Her dizzying, convention-breaking rise to fame was made possible by the rapidly changing world around her. She had a unique understanding of “the new style of modern individuals,” says Anne Higonnet, a professor at Barnard College. Vigée-Le Brun portrayed her sitters as glamorously natural and naturally glamorous, a talent Higonnet likens to “going to a super-intuitive stylist that will make you look perfect for Instagram.”
This gift for transformation—as well as Vigée-Le Brun’s more radical beliefs—were on display during the artist’s first Salon in 1783. In a departure from the structured courtly style, her submission Marie Antoinette in a Chemise Dress (1783) shows the queen in a loose-fitting muslin frock, hair unadorned, holding a rose. A self-proclaimed royalist, Vigée-Le Brun meant to reimagine royalty in accordance with modern, individualist aspirations toward authenticity, transparency, and natural virtue. To Vigée-Le Brun—and, indeed, to Marie Antoinette—the painting respected the ideas popularized by Enlightenment philosopher Jean-Jacques Rousseau, ideas upon which the 1789 French Revolution would be built.
To her contemporaries at the Salon, however, this styling was frivolous, inelegant, and inappropriate for a queen. “That was one of those collision courses that was bound to end in terrible accident,” explains Higonnet. “The Queen was attracted to everything that was pleasant and comfortable about being a modern individual, but she wanted to hang on to the prerogatives of being queen.” No one, Higonnet continues, wanted “to obey and pay taxes to a modern individual.” Vigée-Le Brun’s portrait was removed shortly after its unveiling, though its aesthetics would remain popular with the Queen and the aristocratic community.

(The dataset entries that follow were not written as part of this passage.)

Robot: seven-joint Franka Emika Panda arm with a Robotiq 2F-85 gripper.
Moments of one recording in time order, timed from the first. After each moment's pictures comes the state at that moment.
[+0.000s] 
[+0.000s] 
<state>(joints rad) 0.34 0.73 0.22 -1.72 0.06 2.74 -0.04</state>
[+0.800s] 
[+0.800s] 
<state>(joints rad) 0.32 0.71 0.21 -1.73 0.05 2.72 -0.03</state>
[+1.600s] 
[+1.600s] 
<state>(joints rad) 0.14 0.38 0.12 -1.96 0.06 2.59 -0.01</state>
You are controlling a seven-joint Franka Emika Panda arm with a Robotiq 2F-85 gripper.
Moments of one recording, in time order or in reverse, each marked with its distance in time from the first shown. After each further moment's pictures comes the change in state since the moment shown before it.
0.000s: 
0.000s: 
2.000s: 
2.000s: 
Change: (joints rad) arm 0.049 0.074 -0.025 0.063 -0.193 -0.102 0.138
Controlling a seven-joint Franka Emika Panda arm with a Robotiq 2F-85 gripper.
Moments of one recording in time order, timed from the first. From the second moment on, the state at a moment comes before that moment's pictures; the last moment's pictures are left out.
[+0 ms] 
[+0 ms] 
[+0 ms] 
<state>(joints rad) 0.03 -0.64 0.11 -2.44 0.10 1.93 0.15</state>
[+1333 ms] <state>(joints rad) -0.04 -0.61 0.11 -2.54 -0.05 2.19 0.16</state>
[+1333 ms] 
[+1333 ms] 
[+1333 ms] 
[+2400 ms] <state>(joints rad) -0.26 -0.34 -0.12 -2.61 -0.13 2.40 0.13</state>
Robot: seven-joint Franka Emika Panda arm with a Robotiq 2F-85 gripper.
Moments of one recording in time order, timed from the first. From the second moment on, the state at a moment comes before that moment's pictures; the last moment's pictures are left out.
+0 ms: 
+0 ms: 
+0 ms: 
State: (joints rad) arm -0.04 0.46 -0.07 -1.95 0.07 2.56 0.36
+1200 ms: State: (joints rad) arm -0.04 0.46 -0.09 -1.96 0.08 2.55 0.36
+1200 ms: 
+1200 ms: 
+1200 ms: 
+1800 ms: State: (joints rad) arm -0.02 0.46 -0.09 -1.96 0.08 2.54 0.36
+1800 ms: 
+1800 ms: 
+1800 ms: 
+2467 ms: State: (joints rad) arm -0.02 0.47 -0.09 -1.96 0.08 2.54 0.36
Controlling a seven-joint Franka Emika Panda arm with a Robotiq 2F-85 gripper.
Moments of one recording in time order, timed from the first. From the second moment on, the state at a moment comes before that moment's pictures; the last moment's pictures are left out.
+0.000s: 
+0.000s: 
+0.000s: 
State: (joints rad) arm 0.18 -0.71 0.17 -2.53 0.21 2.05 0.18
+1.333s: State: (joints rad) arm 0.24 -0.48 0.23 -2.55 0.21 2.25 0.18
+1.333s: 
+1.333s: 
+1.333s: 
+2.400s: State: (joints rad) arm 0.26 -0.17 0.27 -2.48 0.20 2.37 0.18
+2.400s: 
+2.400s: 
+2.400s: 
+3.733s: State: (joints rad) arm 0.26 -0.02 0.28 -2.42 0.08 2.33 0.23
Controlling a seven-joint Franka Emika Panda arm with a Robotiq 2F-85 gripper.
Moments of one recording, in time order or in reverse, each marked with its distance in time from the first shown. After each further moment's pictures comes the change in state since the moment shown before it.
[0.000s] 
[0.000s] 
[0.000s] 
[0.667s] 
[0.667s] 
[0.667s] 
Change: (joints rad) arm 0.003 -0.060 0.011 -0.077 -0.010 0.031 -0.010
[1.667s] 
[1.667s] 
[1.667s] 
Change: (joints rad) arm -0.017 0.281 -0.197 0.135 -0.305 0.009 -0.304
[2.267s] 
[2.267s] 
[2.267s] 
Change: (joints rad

Critics also pilloried Vigée-Le Brun for her very presence in the 1783 Salon. The newsletter Mémoires Secrets rumored that “she does not paint her own pictures, that she does not finish them at least, & that an artist who is in love with her (M. Ménageot) assists her.” For many, it was impossible to believe that a woman could—or would—display her professional achievements so publicly as in the Salon.
Scathing as it was, this review in Mémoires Secrets actually points to one of the profound contradictions of Vigée-Le Brun’s work. By professionalizing and publicizing her talent, Vigée-Le Brun was actually breaching the Rousseauian ideas that she championed. As Higonnet puts it, Rousseau was “very conservative” toward women, despite his efforts to liberate mankind. Both parents, the French philosopher wrote, were necessary for the stable rearing of a child—but a woman’s role was purely domestic. It did not extend beyond the crucial bearing, nurturing, and nourishing of offspring.
“Rousseau had a bunch of ideas, which he wanted to bundle together, and Vigée-Le Brun wanted to pick and choose: the mother-child relationship or the rights of the individual, for instance,” Higonnet says. “Vigée-Le Brun reasoned that the rights of man must logically include the rights of women. She out-Rousseaued Rousseau.”
For this, she believes that Vigée-Le Brun deserves recognition as a key painter of 18th-century France—or maybe something more. “Her move into the public domain was so radical for a woman,” Higonnet says, “that, in a way, she was the most radical painter of the period.”